WHAT YOU NEED TO DO => Find the line with "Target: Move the" in the records below. Copy it and every line after it, up to and including the line with "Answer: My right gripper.".

Items from a data source =>

--- START ---

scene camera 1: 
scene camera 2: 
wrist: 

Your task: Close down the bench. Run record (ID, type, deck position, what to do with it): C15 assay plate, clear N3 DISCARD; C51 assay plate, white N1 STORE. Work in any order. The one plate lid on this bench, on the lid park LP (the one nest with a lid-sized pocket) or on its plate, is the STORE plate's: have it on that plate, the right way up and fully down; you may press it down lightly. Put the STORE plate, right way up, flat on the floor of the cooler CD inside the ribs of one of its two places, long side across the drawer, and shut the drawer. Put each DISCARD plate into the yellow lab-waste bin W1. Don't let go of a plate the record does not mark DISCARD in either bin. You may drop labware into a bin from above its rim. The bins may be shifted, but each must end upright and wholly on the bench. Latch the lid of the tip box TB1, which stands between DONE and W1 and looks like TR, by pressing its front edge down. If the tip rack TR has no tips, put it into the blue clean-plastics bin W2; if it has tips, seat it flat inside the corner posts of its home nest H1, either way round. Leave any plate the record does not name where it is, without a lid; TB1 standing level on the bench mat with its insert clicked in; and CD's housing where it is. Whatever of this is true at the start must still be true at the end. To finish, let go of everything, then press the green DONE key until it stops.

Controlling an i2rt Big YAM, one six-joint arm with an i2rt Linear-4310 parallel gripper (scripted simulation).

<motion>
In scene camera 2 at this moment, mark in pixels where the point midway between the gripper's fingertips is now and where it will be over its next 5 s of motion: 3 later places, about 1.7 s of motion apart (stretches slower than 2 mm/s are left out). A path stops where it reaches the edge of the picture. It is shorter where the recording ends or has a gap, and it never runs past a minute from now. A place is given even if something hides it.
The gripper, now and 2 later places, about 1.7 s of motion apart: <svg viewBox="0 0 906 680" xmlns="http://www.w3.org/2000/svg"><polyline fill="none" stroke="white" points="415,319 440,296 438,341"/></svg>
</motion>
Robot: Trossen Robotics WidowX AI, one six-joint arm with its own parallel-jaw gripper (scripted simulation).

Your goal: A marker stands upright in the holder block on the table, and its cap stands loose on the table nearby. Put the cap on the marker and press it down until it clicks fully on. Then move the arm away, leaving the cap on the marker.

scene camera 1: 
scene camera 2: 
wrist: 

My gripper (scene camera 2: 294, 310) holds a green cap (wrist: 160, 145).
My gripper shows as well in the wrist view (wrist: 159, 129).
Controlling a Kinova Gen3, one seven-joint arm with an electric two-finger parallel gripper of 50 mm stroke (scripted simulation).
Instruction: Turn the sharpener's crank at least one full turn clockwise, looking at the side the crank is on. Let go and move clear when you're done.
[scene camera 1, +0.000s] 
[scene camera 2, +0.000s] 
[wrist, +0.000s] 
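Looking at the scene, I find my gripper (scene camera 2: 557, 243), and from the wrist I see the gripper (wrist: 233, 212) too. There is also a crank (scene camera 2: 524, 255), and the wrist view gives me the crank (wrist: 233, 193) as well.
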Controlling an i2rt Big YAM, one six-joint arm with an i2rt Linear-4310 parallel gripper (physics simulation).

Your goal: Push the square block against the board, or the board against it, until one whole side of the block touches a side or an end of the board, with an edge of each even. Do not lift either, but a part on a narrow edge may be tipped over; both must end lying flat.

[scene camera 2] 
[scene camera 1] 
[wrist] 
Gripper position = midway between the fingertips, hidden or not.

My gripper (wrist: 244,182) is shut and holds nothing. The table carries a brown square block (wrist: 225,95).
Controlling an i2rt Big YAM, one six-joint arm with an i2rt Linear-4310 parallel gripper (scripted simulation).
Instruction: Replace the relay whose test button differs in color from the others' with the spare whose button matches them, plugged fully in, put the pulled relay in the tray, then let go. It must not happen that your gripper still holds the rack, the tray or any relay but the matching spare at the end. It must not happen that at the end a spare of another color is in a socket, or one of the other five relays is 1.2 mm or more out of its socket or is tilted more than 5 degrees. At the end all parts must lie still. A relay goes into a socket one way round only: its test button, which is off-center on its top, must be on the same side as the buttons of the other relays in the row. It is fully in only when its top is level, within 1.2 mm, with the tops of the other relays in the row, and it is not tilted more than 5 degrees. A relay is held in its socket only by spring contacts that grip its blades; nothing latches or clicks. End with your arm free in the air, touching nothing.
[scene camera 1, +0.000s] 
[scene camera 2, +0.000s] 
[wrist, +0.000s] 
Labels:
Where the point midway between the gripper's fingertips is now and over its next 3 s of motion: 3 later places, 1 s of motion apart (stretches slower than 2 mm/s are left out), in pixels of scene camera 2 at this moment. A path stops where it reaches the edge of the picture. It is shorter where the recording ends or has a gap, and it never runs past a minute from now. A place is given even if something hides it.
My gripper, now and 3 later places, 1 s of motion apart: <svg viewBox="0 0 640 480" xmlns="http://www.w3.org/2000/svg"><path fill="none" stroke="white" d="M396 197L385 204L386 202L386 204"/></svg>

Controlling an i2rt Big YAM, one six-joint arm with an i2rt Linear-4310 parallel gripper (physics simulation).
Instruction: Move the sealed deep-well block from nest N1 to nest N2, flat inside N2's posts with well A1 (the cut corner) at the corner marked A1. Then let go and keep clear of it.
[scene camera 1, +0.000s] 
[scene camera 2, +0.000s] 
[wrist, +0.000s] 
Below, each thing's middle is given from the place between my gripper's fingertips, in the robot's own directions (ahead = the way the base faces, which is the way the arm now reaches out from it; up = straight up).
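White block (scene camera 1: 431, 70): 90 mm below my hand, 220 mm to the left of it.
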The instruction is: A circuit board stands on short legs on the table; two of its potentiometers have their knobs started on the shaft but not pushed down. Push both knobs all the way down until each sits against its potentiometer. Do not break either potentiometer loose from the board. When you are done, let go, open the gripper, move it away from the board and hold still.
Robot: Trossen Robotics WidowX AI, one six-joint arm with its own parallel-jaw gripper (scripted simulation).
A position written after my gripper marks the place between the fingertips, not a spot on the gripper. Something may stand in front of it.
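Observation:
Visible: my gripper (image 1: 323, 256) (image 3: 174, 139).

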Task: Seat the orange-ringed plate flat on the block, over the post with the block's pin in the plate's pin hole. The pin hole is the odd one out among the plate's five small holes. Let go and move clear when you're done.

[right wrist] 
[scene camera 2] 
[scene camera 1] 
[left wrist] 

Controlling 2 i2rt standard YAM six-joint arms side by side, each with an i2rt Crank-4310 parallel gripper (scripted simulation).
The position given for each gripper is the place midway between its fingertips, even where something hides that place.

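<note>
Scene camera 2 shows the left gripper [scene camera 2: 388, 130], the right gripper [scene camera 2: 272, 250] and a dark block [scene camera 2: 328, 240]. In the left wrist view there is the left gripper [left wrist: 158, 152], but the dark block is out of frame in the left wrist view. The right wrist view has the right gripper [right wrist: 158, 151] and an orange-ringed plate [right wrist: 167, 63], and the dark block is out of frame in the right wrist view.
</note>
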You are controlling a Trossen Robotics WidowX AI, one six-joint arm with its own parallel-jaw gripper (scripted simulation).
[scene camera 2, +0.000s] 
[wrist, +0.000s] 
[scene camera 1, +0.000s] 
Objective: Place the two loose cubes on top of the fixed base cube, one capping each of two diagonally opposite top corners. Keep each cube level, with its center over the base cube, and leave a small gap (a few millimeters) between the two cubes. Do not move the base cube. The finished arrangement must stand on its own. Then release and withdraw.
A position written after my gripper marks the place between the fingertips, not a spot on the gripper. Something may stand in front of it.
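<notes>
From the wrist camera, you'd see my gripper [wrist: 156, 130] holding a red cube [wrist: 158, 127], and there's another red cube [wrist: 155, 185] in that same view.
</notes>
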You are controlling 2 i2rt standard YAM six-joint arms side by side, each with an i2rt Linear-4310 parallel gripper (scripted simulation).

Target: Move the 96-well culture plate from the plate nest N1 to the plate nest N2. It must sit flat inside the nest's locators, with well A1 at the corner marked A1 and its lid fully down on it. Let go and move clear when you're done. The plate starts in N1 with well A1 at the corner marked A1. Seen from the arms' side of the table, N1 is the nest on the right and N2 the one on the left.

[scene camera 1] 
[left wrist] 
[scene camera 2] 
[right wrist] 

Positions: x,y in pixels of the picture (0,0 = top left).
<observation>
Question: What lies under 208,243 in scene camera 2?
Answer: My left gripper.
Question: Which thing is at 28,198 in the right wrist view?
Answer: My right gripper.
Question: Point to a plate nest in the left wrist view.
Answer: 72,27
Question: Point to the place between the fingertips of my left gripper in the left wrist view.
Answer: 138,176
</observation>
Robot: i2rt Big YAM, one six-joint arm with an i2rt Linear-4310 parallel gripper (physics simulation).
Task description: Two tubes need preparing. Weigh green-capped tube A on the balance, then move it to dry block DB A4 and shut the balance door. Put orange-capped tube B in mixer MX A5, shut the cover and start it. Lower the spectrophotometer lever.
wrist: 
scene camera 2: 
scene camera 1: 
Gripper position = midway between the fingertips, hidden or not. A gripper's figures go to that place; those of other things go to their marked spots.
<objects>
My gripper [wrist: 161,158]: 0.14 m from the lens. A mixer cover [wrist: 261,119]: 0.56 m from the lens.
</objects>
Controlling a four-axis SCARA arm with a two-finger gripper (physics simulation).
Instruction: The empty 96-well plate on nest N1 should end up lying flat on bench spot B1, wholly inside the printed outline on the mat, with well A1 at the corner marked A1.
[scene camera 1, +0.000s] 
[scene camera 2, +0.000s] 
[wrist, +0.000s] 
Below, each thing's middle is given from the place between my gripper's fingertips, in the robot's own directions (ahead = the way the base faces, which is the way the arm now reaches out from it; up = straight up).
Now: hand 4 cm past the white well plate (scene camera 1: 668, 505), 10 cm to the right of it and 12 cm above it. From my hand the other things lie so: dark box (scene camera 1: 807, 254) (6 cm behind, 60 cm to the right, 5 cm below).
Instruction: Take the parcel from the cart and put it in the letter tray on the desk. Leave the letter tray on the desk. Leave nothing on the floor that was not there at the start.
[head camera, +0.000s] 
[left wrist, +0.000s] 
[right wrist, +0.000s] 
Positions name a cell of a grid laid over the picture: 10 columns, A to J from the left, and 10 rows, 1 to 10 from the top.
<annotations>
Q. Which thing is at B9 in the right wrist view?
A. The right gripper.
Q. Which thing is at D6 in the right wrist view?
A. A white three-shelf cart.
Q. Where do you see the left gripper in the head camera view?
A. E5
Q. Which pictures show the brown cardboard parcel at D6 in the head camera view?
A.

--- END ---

FINISHED TASK =>
Target: Move the 96-well culture plate from the plate nest N1 to the plate nest N2. It must sit flat inside the nest's locators, with well A1 at the corner marked A1 and its lid fully down on it. Let go and move clear when you're done. The plate starts in N1 with well A1 at the corner marked A1. Seen from the arms' side of the table, N1 is the nest on the right and N2 the one on the left.

[scene camera 1] 
[left wrist] 
[scene camera 2] 
[right wrist] 

Positions: x,y in pixels of the picture (0,0 = top left).
<observation>
Question: What lies under 208,243 in scene camera 2?
Answer: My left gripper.
Question: Which thing is at 28,198 in the right wrist view?
Answer: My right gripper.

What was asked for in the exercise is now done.